● Exercise data
========================================================================
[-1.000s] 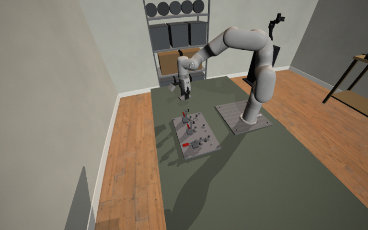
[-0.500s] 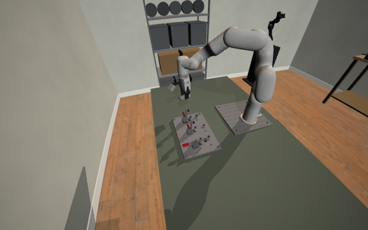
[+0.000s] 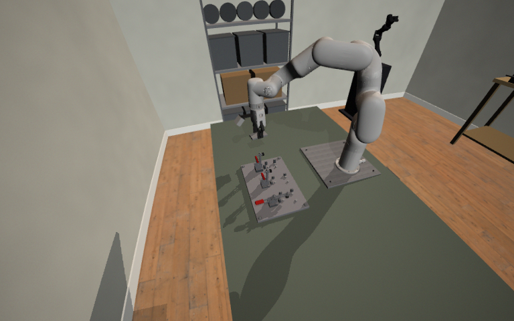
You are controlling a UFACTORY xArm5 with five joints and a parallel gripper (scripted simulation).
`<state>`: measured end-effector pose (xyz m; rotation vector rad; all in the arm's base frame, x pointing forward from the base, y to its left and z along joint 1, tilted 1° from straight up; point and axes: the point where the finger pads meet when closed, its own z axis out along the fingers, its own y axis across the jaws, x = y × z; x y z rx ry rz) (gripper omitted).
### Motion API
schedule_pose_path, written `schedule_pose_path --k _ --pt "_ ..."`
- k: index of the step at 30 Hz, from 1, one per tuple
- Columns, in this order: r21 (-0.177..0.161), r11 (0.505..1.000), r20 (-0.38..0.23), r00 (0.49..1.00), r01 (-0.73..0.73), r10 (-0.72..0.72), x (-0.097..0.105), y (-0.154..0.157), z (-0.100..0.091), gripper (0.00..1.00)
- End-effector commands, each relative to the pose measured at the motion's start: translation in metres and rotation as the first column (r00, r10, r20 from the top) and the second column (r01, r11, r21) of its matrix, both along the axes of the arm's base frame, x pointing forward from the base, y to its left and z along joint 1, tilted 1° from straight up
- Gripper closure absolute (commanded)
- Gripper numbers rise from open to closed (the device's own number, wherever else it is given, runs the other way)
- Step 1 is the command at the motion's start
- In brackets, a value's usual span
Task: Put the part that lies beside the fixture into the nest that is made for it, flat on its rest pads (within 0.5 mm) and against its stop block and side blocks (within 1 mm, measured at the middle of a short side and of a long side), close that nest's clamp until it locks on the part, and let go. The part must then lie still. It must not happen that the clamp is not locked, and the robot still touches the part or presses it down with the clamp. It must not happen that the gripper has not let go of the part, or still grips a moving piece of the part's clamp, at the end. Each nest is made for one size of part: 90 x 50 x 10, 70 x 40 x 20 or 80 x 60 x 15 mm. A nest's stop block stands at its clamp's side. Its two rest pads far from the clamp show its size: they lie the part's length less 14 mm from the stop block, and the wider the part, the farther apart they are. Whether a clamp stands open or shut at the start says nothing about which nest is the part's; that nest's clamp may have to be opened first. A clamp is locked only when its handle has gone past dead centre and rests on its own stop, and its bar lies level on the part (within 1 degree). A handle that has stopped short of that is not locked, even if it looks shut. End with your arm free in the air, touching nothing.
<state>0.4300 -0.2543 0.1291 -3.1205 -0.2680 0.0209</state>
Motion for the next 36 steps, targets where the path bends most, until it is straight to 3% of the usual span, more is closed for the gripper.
schedule_pose_path --k 1,19,36 --pt "-0.003 0.995 0.003 0.995 0.096 -0.096 0.001 -0.001 0.002 1.00" --pt "-0.004 0.991 0.003 0.991 0.132 -0.132 -0.001 -0.001 0.001 1.00" --pt "-0.004 0.991 0.004 0.991 0.132 -0.132 -0.015 -0.001 -0.008 1.00"
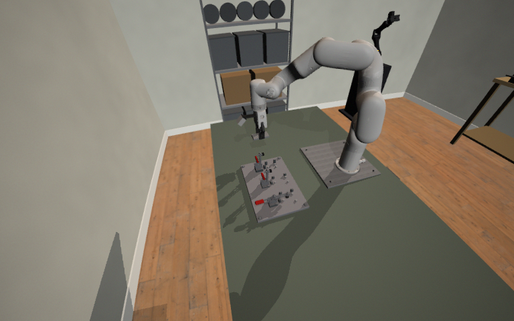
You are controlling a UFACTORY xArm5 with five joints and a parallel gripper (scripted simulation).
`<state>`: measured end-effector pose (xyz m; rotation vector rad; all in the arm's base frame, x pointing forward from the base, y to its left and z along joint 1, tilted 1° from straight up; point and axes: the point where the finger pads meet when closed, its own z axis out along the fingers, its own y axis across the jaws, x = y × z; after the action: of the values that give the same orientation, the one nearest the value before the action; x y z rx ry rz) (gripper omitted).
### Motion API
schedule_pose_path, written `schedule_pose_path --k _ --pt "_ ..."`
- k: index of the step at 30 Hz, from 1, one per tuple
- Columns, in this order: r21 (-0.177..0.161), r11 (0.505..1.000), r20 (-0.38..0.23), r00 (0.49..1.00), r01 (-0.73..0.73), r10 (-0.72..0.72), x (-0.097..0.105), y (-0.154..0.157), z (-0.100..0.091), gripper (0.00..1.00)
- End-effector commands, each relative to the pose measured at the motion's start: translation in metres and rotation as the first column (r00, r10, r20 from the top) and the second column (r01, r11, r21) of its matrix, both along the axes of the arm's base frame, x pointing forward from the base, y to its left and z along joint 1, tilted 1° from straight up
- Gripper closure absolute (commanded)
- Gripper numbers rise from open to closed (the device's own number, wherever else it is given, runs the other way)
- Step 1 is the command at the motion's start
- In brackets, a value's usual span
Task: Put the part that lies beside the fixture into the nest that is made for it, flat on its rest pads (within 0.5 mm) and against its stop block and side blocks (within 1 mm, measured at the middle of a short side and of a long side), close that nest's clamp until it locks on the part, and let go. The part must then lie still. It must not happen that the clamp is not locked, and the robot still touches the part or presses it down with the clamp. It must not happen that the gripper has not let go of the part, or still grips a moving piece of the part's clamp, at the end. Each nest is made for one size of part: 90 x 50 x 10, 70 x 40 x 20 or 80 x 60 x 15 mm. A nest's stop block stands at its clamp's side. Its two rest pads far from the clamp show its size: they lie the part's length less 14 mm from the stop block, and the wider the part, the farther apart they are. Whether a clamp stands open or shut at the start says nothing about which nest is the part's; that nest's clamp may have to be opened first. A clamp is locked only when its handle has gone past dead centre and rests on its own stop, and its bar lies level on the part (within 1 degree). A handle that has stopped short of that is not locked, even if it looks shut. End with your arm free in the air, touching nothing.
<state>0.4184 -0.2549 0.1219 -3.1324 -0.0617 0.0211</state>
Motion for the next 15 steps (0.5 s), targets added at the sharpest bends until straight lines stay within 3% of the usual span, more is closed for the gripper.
schedule_pose_path --k 1,15 --pt "-0.002 1.000 0.004 1.000 0.000 0.000 -0.005 -0.001 -0.002 1.00" --pt "-0.002 1.000 0.004 1.000 0.000 0.000 -0.021 -0.002 -0.012 1.00"
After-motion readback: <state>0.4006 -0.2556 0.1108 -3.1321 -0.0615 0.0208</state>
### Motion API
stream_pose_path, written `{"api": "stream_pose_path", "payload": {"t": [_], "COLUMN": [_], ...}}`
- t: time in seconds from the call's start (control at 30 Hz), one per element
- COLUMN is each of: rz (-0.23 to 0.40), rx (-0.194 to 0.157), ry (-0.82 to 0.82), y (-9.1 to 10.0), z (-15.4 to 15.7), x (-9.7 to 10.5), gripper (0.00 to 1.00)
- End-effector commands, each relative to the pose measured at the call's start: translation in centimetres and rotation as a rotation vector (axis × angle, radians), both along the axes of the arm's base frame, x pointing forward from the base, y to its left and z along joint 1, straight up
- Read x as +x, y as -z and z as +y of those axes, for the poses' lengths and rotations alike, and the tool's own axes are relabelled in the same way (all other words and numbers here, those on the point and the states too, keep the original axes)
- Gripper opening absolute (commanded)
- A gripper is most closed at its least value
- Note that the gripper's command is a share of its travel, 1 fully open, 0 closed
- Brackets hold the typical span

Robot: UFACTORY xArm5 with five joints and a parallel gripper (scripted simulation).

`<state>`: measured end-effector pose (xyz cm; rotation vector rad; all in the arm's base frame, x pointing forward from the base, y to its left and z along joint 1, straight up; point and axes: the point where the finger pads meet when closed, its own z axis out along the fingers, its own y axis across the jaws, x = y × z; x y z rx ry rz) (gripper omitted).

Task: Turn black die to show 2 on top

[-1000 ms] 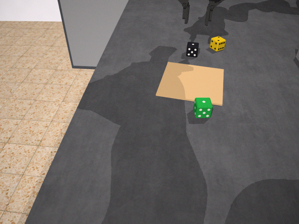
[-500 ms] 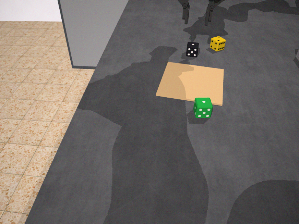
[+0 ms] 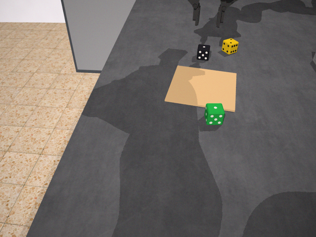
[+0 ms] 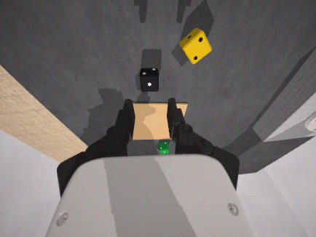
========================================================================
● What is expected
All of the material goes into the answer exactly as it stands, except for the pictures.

● Reply
[-1.000s] 
[-0.500s] 
[+0.000s] 
You are controlling a UFACTORY xArm5 with five joints and a parallel gripper (scripted simulation).
`<state>`: measured end-effector pose (xyz m; rotation vector rad; all in the arm's base frame, x pointing forward from the base, y to its left and z along joint 1, tilted 1° from straight up; point and axes: the point where the finger pads meet when closed, its own z axis out along the fingers, its own y axis across the jaws, x = y × z; x y z rx ry rz) (gripper omitted).
### Motion API
schedule_pose_path, written `schedule_pose_path --k _ --pt "_ ..."`
- k: index of the step at 30 Hz, from 1, one per tuple
- Columns, in this order: r21 (-0.177..0.161), r11 (0.505..1.000), r20 (-0.38..0.23), r00 (0.49..1.00), r01 (-0.73..0.73), r10 (-0.72..0.72), x (-0.097..0.105), y (-0.154..0.157), z (-0.100..0.091), gripper (0.00..1.00)
- End-effector commands, each relative to the pose measured at the motion's start: translation in metres and rotation as the first column (r00, r10, r20 from the top) and the second column (r01, r11, r21) of its matrix, both along the axes of the arm's base frame, x pointing forward from the base, y to its left and z along joint 1, tilted 1° from straight up
- Gripper closure absolute (commanded)
- Gripper numbers rise from open to closed (the device's own number, wherever else it is given, runs the other way)
- Step 1 is the command at the motion's start
- In brackets, a value's usual span
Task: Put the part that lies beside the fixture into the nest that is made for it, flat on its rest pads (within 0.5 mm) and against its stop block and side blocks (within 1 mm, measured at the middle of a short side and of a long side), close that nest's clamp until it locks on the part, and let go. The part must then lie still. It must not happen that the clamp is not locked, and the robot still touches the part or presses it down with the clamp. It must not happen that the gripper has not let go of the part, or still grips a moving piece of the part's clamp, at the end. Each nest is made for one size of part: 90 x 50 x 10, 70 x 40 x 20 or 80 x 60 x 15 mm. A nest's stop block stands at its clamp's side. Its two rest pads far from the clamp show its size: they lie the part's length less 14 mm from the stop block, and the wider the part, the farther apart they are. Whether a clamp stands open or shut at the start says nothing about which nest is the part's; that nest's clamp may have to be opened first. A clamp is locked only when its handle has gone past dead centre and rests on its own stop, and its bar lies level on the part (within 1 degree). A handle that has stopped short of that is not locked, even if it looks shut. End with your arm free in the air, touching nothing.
<state>0.4300 -0.2543 0.1291 -3.1205 -0.2680 0.0209</state>
Motion for the next 36 steps, targets where the path bends most, until it is straight to 3% of the usual span, more is closed for the gripper.
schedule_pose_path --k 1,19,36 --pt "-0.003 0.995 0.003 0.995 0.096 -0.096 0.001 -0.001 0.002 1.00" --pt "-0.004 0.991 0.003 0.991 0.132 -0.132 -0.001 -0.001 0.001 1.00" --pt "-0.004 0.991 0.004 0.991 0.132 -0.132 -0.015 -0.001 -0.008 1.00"
You are controlling a UFACTORY xArm5 with five joints and a parallel gripper (scripted simulation).
`<state>`: measured end-effector pose (xyz m; rotation vector rad; all in the arm's base frame, x pointing forward from the base, y to its left and z along joint 1, tilted 1° from straight up; point and axes: the point where the finger pads meet when closed, its own z axis out along the fingers, its own y axis across the jaws, x = y × z; after the action: of the values that give the same orientation, the one nearest the value before the action; x y z rx ry rz) (gripper omitted).
### Motion API
schedule_pose_path, written `schedule_pose_path --k _ --pt "_ ..."`
- k: index of the step at 30 Hz, from 1, one per tuple
- Columns, in this order: r21 (-0.177..0.161), r11 (0.505..1.000), r20 (-0.38..0.23), r00 (0.49..1.00), r01 (-0.73..0.73), r10 (-0.72..0.72), x (-0.097..0.105), y (-0.154..0.157), z (-0.100..0.091), gripper (0.00..1.00)
- End-effector commands, each relative to the pose measured at the motion's start: translation in metres and rotation as the first column (r00, r10, r20 from the top) and the second column (r01, r11, r21) of its matrix, both along the axes of the arm's base frame, x pointing forward from the base, y to its left and z along joint 1, tilted 1° from straight up
- Gripper closure absolute (commanded)
- Gripper numbers rise from open to closed (the device's own number, wherever else it is given, runs the other way)
- Step 1 is the command at the motion's start
- In brackets, a value's usual span
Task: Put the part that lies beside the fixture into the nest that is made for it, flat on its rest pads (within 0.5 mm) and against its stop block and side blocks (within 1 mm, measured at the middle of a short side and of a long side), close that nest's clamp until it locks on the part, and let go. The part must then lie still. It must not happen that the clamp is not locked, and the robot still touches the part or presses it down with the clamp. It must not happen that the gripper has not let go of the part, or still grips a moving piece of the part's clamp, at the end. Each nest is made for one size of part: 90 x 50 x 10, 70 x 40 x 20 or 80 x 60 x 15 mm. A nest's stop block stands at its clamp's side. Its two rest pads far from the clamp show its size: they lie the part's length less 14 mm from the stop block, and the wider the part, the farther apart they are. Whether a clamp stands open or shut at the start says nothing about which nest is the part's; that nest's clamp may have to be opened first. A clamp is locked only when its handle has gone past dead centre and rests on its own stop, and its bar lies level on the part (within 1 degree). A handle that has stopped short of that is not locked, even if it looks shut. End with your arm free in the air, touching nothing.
<state>0.4184 -0.2549 0.1219 -3.1324 -0.0617 0.0211</state>
Motion for the next 15 steps (0.5 s), targets added at the sharpest bends until straight lines stay within 3% of the usual span, more is closed for the gripper.
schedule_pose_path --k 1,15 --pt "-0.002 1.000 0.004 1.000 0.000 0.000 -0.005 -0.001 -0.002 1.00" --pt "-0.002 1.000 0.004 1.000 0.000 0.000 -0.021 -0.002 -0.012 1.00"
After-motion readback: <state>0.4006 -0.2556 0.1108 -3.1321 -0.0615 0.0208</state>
### Motion API
stream_pose_path, written `{"api": "stream_pose_path", "payload": {"t": [_], "COLUMN": [_], ...}}`
- t: time in seconds from the call's start (control at 30 Hz), one per element
- COLUMN is each of: rz (-0.23 to 0.40), rx (-0.194 to 0.157), ry (-0.82 to 0.82), y (-9.1 to 10.0), z (-15.4 to 15.7), x (-9.7 to 10.5), gripper (0.00 to 1.00)
- End-effector commands, each relative to the pose measured at the call's start: translation in centimetres and rotation as a rotation vector (axis × angle, radians), both along the axes of the arm's base frame, x pointing forward from the base, y to its left and z along joint 1, straight up
- Read x as +x, y as -z and z as +y of those axes, for the poses' lengths and rotations alike, and the tool's own axes are relabelled in the same way (all other words and numbers here, those on the point and the states too, keep the original axes)
- Gripper opening absolute (commanded)
- A gripper is most closed at its least value
- Note that the gripper's command is a share of its travel, 1 fully open, 0 closed
- Brackets hold the typical span

Robot: UFACTORY xArm5 with five joints and a parallel gripper (scripted simulation).

`<state>`: measured end-effector pose (xyz cm; rotation vector rad; all in the arm's base frame, x pointing forward from the base, y to its left and z along joint 1, straight up; point and axes: the point where the finger pads meet when closed, its own z axis out along the fingers, its own y axis across the jaws, x = y × z; x y z rx ry rz) (gripper omitted).

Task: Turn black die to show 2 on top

[-1000 ms] 
[-500 ms] 
[+0 ms] 
[+0 ms] 

No more output is expected for this exercise.